Work request:
Copy the records below exactly, leaving out every picture.

Records shown:
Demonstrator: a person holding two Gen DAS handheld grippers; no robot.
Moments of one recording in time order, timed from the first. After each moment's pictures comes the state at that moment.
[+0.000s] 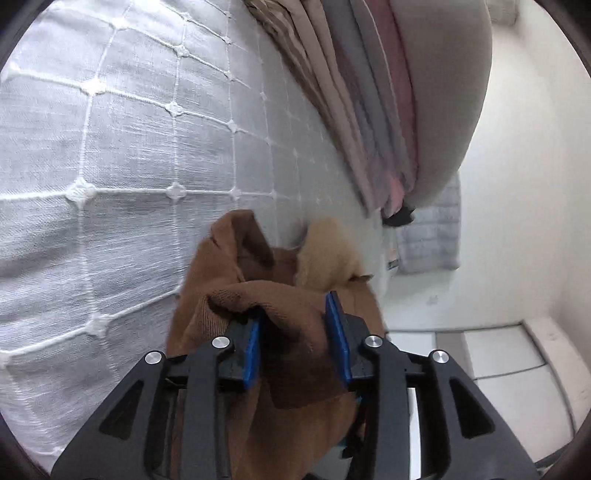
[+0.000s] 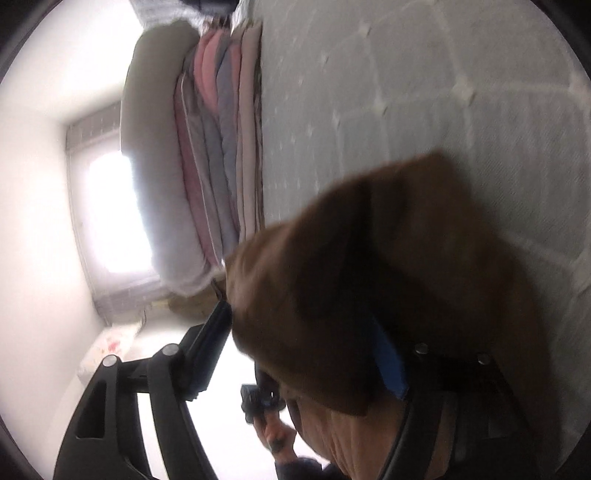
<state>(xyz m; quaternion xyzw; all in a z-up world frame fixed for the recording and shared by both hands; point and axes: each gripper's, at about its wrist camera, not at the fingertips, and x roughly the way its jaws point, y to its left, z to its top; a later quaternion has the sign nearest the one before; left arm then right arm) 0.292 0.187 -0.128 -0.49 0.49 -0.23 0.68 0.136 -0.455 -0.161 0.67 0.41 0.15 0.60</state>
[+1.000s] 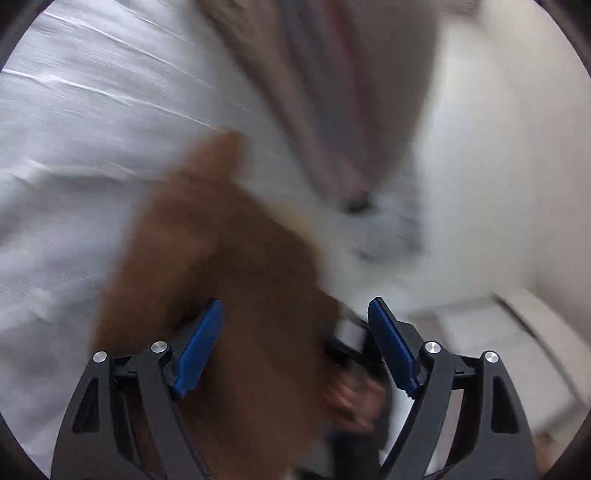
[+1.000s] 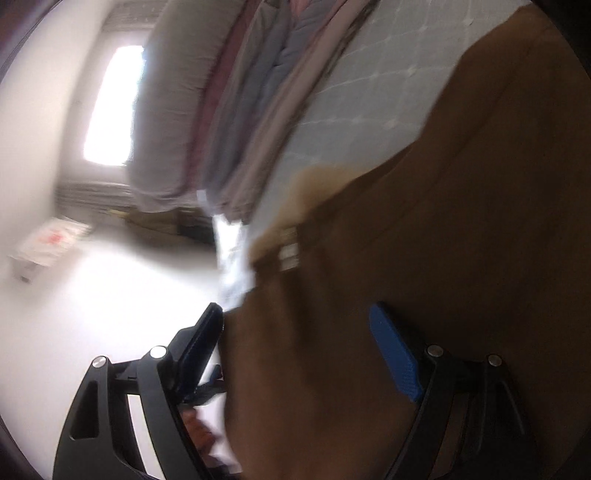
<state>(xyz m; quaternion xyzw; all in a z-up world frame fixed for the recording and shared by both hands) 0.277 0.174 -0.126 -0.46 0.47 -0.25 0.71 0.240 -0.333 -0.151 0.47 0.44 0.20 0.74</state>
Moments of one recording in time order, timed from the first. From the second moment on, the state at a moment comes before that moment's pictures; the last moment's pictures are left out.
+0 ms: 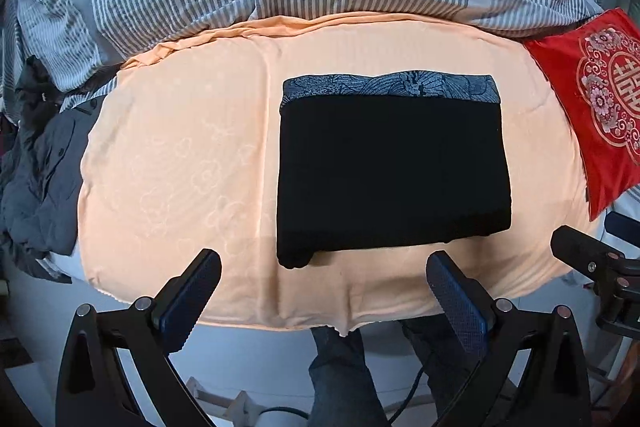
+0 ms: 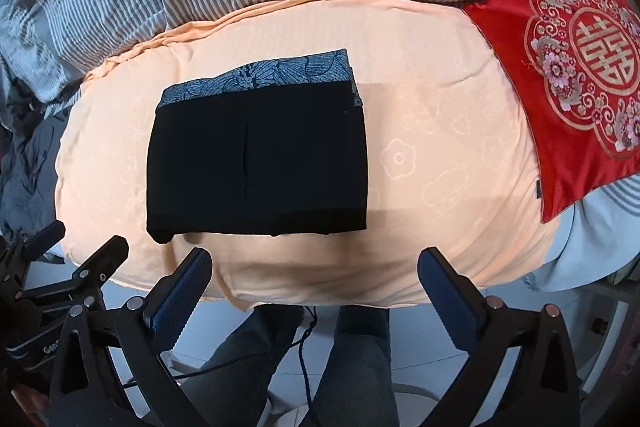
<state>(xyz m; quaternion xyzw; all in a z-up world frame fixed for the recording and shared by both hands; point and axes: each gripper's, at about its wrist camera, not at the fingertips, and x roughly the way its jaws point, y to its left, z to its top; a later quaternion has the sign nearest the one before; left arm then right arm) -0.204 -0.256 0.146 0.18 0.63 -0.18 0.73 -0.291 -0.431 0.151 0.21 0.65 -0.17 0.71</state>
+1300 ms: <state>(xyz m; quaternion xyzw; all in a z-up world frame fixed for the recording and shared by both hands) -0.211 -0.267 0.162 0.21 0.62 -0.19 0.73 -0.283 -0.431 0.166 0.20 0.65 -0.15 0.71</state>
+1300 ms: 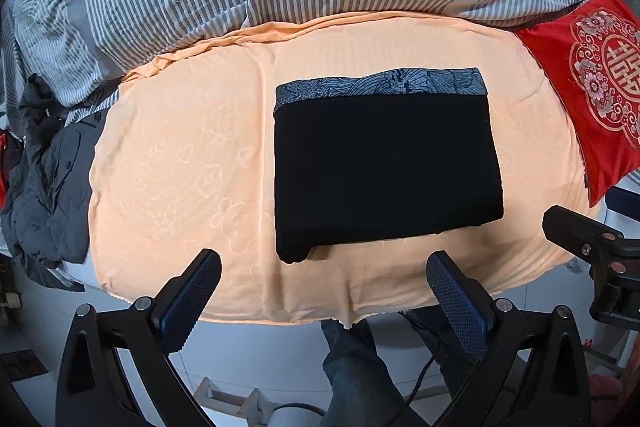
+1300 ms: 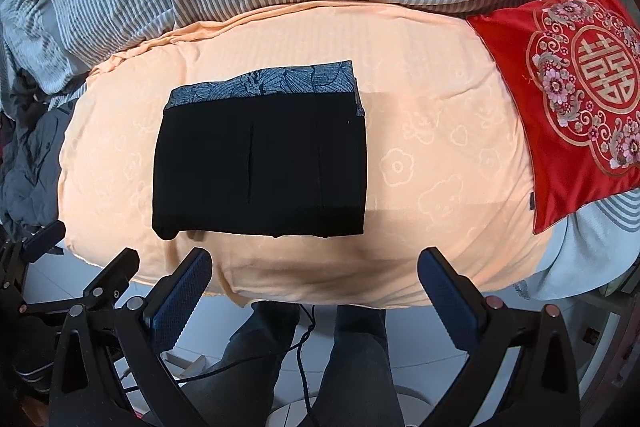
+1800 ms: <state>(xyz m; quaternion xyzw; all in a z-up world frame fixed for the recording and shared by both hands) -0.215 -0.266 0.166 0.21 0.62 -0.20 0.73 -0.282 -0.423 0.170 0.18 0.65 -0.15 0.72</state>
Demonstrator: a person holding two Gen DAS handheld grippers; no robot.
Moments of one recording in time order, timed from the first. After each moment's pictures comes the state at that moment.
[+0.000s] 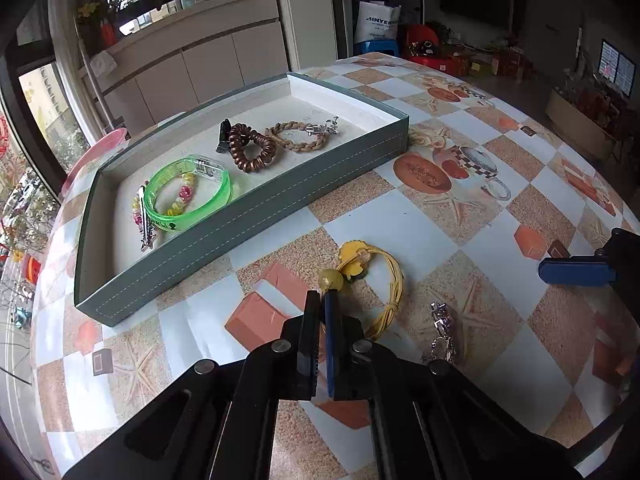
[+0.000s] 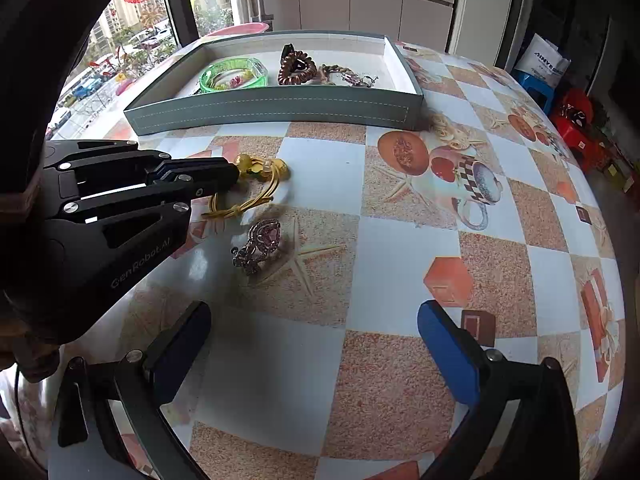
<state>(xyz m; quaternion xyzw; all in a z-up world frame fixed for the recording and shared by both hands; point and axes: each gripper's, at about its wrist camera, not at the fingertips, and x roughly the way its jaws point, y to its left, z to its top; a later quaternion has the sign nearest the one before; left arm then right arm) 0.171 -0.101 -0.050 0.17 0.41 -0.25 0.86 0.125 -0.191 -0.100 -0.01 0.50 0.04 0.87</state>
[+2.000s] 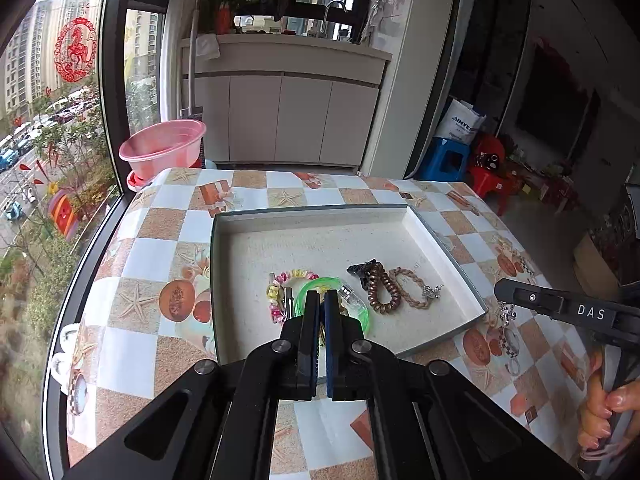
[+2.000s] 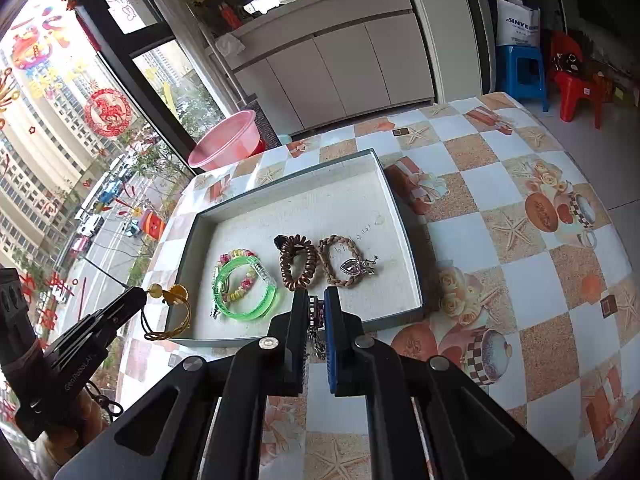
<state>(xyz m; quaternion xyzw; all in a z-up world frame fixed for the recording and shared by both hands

Reply to the exercise:
Demonstrator: a person holding two Gen DAS handheld grippers; no robot.
Moments of one recording in time order, timed from the first. After each moment's pictures comes the state at that moment.
[+0.000s] 
[+0.000s] 
<state>(xyz m; quaternion xyzw; all in a z-up world frame fixed for the recording and shared by both hands; point and axes: each gripper's, at about its wrist camera, not at the fingertips, and x roughly the way its jaws point, y to its left, z to its top; a later quaternion has the sign nearest the one before; left arm then right arm) 0.292 0.187 -0.128 -0.49 0.49 -0.23 0.68 0.136 -0.455 -0.161 0.67 0.41 0.15 0.60</state>
[+1.000s] 
[+1.000s] 
<state>(xyz m; quaternion xyzw; all in a z-up world frame fixed for the recording and shared by both hands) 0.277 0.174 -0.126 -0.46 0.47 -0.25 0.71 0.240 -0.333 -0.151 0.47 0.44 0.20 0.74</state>
Moments of one recording in time order, timed from the first. From the second moment on, the state at a moment comes before that moment's pictures; the last moment's pictures are left out.
+0 ms: 
+0 ms: 
<state>(xyz m; quaternion xyzw; all in a z-up world frame fixed for the recording and shared by both hands; point and axes: each gripper's, at about its wrist camera, not at the fingertips, and x roughly the way its jaws point, y to its left, z to its top; a later quaternion has the sign nearest the one before; left arm then right arm) -0.204 -0.256 0.146 0.18 0.63 -0.18 0.73 -0.291 -0.431 0.151 0.21 0.65 -0.17 0.71</state>
+1300 ms: <state>(xyz m; quaternion xyzw; all in a z-up world frame fixed for the recording and shared by both hands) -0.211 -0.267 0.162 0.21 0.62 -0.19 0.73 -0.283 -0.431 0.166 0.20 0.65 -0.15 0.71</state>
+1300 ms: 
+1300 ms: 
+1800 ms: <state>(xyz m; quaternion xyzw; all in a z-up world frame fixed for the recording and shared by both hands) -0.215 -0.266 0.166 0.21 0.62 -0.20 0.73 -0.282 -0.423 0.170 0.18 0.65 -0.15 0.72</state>
Demonstrator: a person holding two Gen DAS handheld grippers; no robot.
Moments of one recording in time order, timed from the first. After each moment's pictures comes the state at that moment.
[+0.000s] 
[+0.000s] 
<state>(xyz m; quaternion xyzw; all in a z-up world frame fixed for the recording and shared by both hands; point and axes: each gripper's, at about its wrist camera, not at the fingertips, and x roughly the way its jaws point, y to its left, z to its top; a later quaternion has the sign nearest the one before; left arm then right arm) 0.171 -0.101 -0.050 0.17 0.41 -0.25 0.86 0.125 -0.191 -0.100 -0.01 0.50 0.04 0.87</state>
[+2.000s] 
[+2.000s] 
<state>(xyz m; quaternion xyzw; all in a z-up world frame fixed for the recording and shared by both hands

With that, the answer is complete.